What needs to be done
Copy every entry exactly as it stands, though any image it holds should stay out of the copy.

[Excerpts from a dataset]
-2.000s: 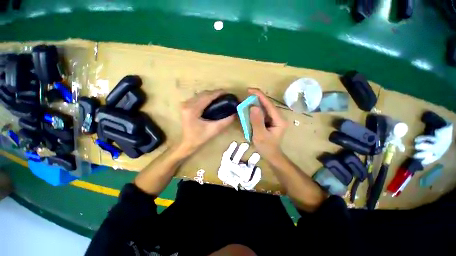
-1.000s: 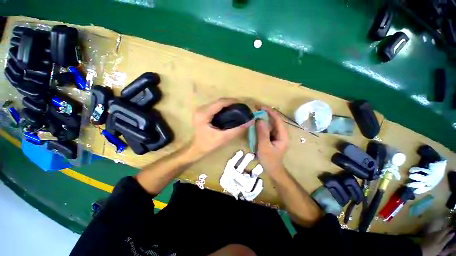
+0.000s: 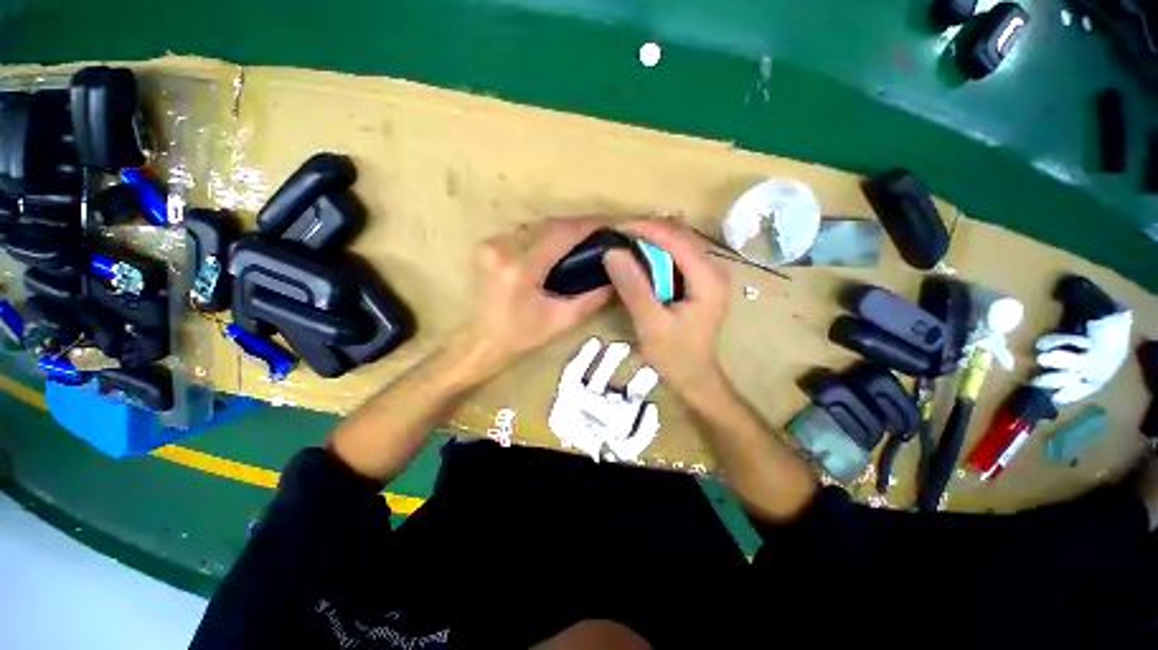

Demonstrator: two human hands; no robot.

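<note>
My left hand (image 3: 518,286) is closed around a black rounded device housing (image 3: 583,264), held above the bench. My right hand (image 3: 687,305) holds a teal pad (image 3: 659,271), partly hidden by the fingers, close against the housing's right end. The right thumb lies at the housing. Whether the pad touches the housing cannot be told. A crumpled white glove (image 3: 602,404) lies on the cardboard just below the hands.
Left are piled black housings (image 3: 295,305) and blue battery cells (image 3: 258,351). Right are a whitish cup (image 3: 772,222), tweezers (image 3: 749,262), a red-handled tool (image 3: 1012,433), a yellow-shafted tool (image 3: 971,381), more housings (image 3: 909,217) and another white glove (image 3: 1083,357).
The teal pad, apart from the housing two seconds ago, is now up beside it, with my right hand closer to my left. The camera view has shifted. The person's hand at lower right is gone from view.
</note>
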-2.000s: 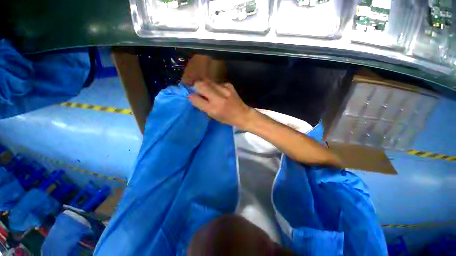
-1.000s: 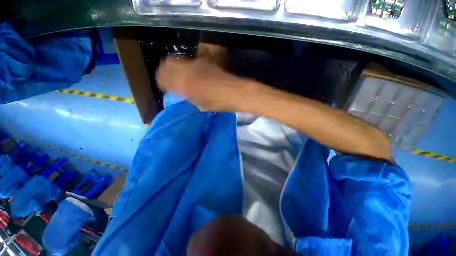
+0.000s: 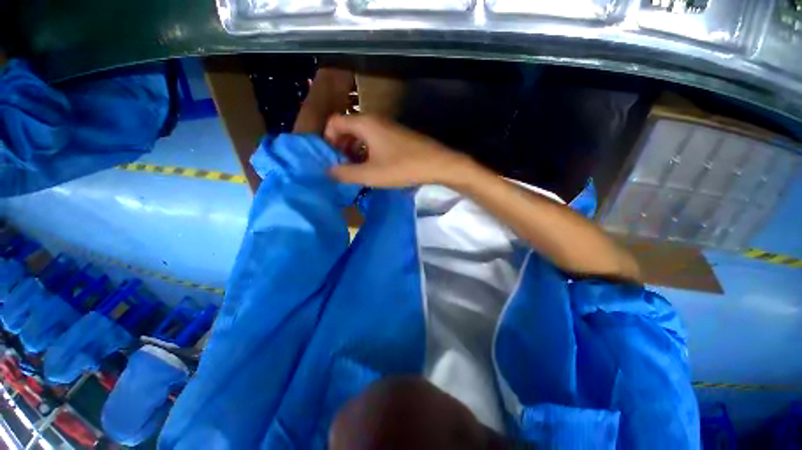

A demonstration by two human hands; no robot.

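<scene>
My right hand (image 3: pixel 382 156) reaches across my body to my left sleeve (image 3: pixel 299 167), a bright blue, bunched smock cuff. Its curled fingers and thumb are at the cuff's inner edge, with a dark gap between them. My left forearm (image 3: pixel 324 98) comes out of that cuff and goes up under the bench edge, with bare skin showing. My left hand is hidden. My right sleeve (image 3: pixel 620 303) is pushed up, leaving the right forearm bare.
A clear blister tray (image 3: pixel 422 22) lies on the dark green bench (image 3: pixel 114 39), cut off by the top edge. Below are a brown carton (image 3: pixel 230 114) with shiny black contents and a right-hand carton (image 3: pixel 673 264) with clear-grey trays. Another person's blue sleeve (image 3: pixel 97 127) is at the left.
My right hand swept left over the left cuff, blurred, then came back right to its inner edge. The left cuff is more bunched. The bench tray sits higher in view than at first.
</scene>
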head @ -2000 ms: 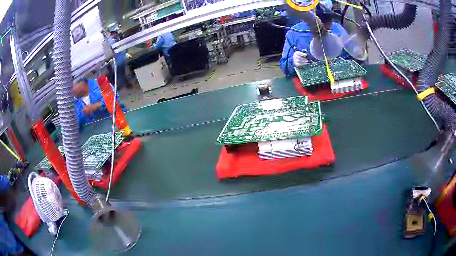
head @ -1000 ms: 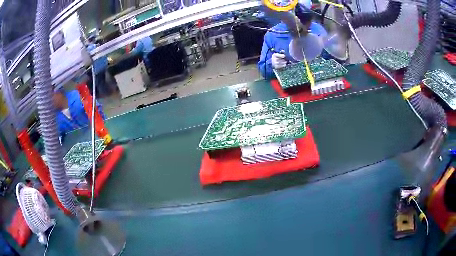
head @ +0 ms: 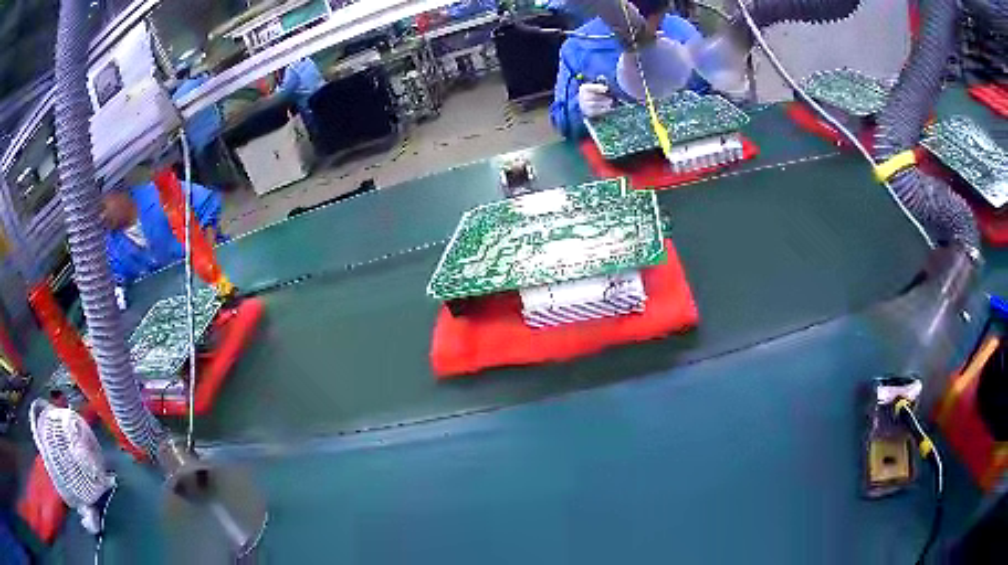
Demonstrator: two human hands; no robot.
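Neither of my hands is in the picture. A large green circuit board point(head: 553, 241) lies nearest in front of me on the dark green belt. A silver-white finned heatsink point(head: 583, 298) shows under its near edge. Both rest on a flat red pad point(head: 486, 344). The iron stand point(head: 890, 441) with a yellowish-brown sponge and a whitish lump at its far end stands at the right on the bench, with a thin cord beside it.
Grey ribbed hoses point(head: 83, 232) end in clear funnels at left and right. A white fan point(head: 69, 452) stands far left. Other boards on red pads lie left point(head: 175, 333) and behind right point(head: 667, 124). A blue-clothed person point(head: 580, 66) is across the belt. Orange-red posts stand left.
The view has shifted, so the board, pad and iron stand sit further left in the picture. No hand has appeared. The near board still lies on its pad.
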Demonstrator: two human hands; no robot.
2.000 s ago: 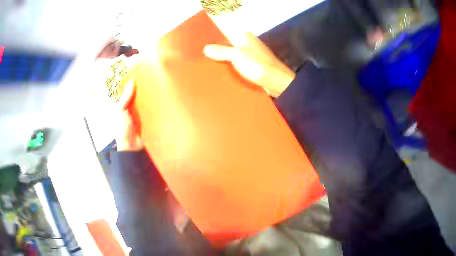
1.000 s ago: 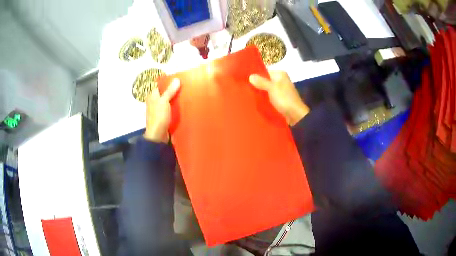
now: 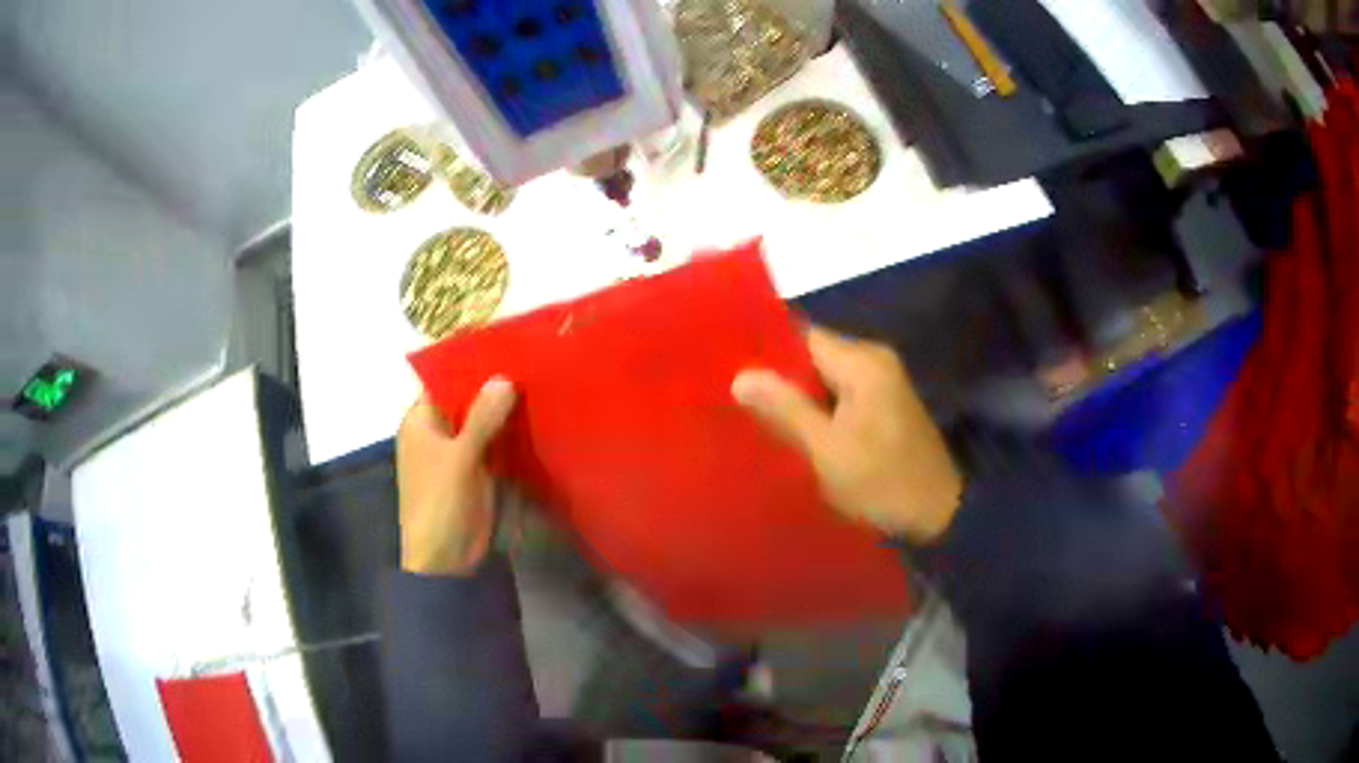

Task response
-2.000s: 
-1.000s: 
+0.000s: 

Demonstrator: two human hands; no robot.

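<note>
My left hand (image 3: 518,286) is closed around a black rounded device housing (image 3: 583,264), held above the bench. My right hand (image 3: 687,305) holds a teal pad (image 3: 659,271), partly hidden by the fingers, close against the housing's right end. The right thumb lies at the housing. Whether the pad touches the housing cannot be told. A crumpled white glove (image 3: 602,404) lies on the cardboard just below the hands.
Left are piled black housings (image 3: 295,305) and blue battery cells (image 3: 258,351). Right are a whitish cup (image 3: 772,222), tweezers (image 3: 749,262), a red-handled tool (image 3: 1012,433), a yellow-shafted tool (image 3: 971,381), more housings (image 3: 909,217) and another white glove (image 3: 1083,357).
The teal pad, apart from the housing two seconds ago, is now up beside it, with my right hand closer to my left. The camera view has shifted. The person's hand at lower right is gone from view.
</note>
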-2.000s: 
-1.000s: 
+0.000s: 

A demonstration by two human hands; no robot.

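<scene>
My right hand (image 3: pixel 382 156) reaches across my body to my left sleeve (image 3: pixel 299 167), a bright blue, bunched smock cuff. Its curled fingers and thumb are at the cuff's inner edge, with a dark gap between them. My left forearm (image 3: pixel 324 98) comes out of that cuff and goes up under the bench edge, with bare skin showing. My left hand is hidden. My right sleeve (image 3: pixel 620 303) is pushed up, leaving the right forearm bare.
A clear blister tray (image 3: pixel 422 22) lies on the dark green bench (image 3: pixel 114 39), cut off by the top edge. Below are a brown carton (image 3: pixel 230 114) with shiny black contents and a right-hand carton (image 3: pixel 673 264) with clear-grey trays. Another person's blue sleeve (image 3: pixel 97 127) is at the left.
My right hand swept left over the left cuff, blurred, then came back right to its inner edge. The left cuff is more bunched. The bench tray sits higher in view than at first.
</scene>
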head @ -2000 ms: 
head @ -1000 ms: 
head @ +0 ms: 
Demonstrator: two human hands; no robot.
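Neither of my hands is in the picture. A large green circuit board point(head: 553, 241) lies nearest in front of me on the dark green belt. A silver-white finned heatsink point(head: 583, 298) shows under its near edge. Both rest on a flat red pad point(head: 486, 344). The iron stand point(head: 890, 441) with a yellowish-brown sponge and a whitish lump at its far end stands at the right on the bench, with a thin cord beside it.
Grey ribbed hoses point(head: 83, 232) end in clear funnels at left and right. A white fan point(head: 69, 452) stands far left. Other boards on red pads lie left point(head: 175, 333) and behind right point(head: 667, 124). A blue-clothed person point(head: 580, 66) is across the belt. Orange-red posts stand left.
The view has shifted, so the board, pad and iron stand sit further left in the picture. No hand has appeared. The near board still lies on its pad.
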Demonstrator: two human hands; no robot.
2.000 s ago: 
1.000 s ago: 
now: 

This concludes the output.